This is a cross-post from my blog on the military Social Media tool milBook.
This is the fifth post in a series based on the book Digital Habitats: stewarding technology for communities (CPsquare Publishing, © 2009) by Etienne Wenger, Nancy White, and John D. Smith. This post will cover Chapter 7 of the text.
This chapter describes the contextual factors involved in making pragmatic technology decisions that shape a community's digital habitat. These factors are important because neither communities or technologies exist in isolation.
The first context is the community's state of readiness for technology change. The stage of community development is important, as the technology needs of a community will change over time. The diversity and complexity of the community is another factor in the technology needs of a community. Experience with the use of technology can influence whether the community will be able to adopt new technology easily, or will be disrupted by the change in digital habitat. Finally, the community attitudes about technology can substantially impact the decision to make technology changes, and how the changes will be implemented.
The community's relationship with its environment has direct technology implications. Organizational relationships are very important, especially if the community is completely contained in one organization, as this has a wide range of impacts including resources, accountability, and compliance with various organizational standards. The relationship of the community to an IT department or provider has wide-ranging implications on a community's digital habitat. The IT department may have standards or procedures that will need to be followed that may or may not be optimum for the community. Another factor is the community's need to be connected to the outside world, as this will need to be facilitated by the technology. Multimembership must be considered when making technology decisions, as there are ways to make it easier for members to be part of many other groups in addition to the particular community of practice. The way the community addresses security is very important to how its technology is configured. Security touches many parts of the digital habitat and is a key part of its environment.
Time and sequencing issues can influence the decision about what and when a new technology is implemented. Community schedules are a very important consideration, as the change can be more or less disruptive depending on the timing and coordination with the community schedule. There can also be external schedules that need to be taken into account. Although a current decision may be pending, sometimes it is in the best interest of the community to wait, keeping in mind there will be other chances to make the change.
Budgets and resource considerations have a large impact on the technology of a community, as it usually serves to constrain any decisions about changing the digital habitat. Resources usually affects the scope of what can be changed as there is a tradeoff between scope and available resources. Contributors, decision makers, and stakeholders are generally the controllers of the community's resources, and having them on board before making changes is very important. Technical resources and expertise will have a big impact on the technology of the community and the choices that are made. Above all, the tech steward's time is a key resource to be taken into account when any technology decisions need to be made, as this can affect what technology is chosen and how it is maintained and operated.
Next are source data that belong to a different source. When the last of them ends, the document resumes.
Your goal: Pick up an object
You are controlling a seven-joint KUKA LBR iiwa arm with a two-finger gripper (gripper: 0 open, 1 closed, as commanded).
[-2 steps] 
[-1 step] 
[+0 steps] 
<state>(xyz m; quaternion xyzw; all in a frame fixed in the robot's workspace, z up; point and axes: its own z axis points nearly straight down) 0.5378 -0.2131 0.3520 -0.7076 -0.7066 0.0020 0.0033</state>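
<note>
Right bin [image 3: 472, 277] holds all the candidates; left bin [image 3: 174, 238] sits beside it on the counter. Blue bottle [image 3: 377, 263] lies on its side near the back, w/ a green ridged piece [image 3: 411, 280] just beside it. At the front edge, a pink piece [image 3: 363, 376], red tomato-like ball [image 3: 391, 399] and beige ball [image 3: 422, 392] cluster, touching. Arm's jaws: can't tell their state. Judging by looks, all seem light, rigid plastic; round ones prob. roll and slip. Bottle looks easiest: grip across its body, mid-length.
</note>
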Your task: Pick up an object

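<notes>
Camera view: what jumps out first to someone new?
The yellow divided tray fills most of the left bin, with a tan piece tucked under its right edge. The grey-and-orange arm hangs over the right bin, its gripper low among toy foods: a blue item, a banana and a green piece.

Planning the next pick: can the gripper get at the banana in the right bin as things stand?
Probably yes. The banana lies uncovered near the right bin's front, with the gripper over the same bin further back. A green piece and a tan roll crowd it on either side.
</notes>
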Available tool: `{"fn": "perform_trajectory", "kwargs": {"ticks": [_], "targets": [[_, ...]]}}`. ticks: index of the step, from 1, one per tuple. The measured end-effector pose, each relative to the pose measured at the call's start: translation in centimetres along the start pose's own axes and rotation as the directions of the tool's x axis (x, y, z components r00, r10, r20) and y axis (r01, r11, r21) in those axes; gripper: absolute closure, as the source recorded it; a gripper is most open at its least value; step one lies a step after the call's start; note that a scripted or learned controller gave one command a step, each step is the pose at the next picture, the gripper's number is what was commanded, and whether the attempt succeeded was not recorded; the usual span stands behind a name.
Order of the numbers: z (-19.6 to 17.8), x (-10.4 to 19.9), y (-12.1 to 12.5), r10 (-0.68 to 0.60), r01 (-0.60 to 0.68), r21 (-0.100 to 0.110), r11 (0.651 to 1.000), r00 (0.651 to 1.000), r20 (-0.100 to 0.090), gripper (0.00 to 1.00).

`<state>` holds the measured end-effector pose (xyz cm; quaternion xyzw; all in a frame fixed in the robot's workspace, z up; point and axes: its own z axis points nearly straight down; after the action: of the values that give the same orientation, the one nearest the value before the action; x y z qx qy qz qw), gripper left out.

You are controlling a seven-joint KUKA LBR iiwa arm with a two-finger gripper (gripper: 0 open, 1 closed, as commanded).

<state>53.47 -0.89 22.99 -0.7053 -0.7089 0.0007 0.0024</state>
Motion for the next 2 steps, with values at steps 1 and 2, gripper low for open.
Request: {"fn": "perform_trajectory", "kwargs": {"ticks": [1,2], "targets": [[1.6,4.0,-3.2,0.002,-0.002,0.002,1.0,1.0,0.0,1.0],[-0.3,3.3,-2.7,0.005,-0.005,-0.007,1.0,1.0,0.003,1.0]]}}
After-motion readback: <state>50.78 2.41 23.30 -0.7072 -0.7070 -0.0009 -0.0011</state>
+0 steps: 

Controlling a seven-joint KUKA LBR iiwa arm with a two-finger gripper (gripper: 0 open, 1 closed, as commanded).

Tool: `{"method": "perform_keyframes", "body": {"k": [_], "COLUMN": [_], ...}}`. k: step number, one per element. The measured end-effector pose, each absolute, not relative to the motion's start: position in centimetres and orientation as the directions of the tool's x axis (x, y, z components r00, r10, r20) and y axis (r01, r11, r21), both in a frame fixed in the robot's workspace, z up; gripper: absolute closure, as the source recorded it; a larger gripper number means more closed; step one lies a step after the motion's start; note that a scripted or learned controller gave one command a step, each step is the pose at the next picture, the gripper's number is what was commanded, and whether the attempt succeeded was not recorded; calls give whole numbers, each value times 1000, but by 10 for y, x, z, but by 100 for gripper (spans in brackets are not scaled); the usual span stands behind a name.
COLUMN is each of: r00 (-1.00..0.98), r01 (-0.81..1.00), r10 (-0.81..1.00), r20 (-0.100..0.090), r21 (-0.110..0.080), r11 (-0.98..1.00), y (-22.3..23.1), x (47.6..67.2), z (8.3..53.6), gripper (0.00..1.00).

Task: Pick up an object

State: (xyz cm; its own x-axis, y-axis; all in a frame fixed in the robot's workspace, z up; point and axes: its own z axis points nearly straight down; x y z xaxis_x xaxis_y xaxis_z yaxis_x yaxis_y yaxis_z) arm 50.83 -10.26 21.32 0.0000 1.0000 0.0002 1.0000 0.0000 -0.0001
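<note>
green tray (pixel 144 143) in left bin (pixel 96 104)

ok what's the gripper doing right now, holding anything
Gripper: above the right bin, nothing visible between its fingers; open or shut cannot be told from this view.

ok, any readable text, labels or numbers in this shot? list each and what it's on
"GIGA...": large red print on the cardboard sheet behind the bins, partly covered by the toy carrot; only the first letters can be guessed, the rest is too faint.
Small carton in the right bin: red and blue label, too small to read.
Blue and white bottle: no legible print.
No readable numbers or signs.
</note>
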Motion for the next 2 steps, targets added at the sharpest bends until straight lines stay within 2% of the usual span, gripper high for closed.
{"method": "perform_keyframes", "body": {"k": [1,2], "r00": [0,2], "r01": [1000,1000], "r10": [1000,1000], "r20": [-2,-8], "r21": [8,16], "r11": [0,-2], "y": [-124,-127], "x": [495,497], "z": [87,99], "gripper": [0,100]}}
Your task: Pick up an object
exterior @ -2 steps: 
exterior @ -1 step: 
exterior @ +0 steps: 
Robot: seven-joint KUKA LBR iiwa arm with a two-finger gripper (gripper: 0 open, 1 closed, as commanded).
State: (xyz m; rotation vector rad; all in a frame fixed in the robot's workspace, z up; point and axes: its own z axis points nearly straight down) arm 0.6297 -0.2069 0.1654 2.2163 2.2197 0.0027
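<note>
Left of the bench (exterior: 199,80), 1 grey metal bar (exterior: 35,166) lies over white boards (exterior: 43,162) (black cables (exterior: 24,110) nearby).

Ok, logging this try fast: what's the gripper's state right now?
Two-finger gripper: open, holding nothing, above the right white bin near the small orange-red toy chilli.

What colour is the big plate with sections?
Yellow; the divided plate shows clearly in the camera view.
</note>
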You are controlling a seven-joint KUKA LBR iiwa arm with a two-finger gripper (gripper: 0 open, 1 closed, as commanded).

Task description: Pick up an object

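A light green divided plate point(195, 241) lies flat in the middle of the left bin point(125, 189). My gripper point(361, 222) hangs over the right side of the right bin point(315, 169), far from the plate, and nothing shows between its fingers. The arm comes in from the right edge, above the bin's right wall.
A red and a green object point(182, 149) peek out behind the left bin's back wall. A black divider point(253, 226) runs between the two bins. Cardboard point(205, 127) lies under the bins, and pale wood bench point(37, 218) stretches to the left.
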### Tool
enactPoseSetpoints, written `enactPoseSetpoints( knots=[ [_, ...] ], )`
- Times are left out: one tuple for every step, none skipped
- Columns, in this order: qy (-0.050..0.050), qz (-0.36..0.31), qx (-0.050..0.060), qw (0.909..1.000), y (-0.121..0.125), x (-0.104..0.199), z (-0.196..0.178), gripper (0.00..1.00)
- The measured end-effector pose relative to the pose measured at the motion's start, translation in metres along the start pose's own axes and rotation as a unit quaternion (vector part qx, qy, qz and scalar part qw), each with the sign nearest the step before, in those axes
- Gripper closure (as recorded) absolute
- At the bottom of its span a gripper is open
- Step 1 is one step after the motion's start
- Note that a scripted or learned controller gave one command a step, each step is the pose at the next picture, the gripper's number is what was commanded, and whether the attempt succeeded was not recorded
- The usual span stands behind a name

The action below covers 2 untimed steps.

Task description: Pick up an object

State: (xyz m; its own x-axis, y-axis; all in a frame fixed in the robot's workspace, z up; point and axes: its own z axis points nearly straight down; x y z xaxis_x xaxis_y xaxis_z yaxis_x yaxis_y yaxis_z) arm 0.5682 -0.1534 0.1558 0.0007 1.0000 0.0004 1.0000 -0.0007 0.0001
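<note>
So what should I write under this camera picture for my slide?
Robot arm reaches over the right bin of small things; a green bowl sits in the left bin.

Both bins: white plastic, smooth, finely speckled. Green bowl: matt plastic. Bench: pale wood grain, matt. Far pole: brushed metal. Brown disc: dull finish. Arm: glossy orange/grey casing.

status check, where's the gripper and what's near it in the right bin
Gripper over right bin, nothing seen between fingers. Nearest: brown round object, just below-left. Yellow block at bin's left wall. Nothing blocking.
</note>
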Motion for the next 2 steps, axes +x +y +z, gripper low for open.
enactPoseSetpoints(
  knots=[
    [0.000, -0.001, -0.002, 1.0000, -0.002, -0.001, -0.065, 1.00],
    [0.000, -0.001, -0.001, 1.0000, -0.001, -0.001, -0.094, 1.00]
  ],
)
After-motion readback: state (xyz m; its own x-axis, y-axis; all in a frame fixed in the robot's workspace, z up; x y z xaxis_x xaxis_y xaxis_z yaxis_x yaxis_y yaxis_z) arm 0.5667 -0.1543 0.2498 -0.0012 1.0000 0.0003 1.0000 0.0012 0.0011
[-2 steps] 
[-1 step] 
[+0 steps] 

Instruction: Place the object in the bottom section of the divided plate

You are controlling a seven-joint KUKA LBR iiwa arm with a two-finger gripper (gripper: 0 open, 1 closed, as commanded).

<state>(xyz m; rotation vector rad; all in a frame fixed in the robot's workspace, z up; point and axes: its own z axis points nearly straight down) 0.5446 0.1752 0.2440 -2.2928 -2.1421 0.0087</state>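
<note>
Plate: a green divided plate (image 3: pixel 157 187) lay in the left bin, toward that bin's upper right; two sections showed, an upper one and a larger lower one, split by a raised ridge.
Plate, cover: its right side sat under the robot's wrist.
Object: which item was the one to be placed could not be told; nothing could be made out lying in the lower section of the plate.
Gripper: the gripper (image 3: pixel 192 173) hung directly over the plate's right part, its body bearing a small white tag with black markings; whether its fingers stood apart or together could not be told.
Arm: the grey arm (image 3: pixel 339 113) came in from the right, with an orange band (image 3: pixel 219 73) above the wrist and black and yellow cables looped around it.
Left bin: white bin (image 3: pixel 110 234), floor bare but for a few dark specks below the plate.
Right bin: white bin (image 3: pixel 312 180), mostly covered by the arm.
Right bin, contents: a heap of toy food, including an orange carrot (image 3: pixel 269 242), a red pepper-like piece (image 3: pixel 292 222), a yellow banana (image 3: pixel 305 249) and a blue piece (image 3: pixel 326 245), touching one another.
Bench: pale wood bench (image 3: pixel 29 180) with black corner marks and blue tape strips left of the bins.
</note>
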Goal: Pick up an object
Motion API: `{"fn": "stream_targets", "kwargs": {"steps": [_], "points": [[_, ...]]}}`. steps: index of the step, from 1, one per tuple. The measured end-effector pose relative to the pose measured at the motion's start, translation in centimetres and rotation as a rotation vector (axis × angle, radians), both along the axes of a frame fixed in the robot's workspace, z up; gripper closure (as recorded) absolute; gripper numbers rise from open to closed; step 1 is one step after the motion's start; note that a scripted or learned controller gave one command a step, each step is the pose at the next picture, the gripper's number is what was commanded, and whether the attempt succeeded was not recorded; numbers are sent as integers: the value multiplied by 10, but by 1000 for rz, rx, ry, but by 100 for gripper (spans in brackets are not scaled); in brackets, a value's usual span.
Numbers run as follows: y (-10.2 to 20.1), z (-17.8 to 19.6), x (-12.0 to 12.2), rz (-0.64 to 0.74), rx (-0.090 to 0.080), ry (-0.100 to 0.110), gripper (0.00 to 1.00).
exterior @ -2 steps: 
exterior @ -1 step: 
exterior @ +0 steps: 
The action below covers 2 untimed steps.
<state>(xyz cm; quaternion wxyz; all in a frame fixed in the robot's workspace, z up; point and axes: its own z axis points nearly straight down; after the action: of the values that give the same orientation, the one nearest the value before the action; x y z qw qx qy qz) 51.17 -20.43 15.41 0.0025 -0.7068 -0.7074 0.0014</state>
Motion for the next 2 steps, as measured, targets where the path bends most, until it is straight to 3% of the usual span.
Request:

Finally, the infrastructure considerations are very influential in the technology decisions around a community of practice. Online access and the individual technical settings must be accounted for. Hosting and vendor relationships have wide-ranging impacts on community technology. The options of using an Application Service Provider (ASP), internal hosting, working with software vendors, or programming a solution internally must be carefully evaluated in light of what the community's needs entail. Relationships with internal IT resources and system requirements also need to be part of the assessment of technology and how it will be configured and/or changed. The need for single sign-on and the potential installation of client software can affect these relationships substantially.
Due to the complexity of a community's digital habitat, a tech steward many need to pay attention to a daunting number of contextual factors when making technology decisions for the community. The bottom line is that the tech steward should try to stay aware of the context of the community at all times as it evolves and understand how that context affects technology stewardship.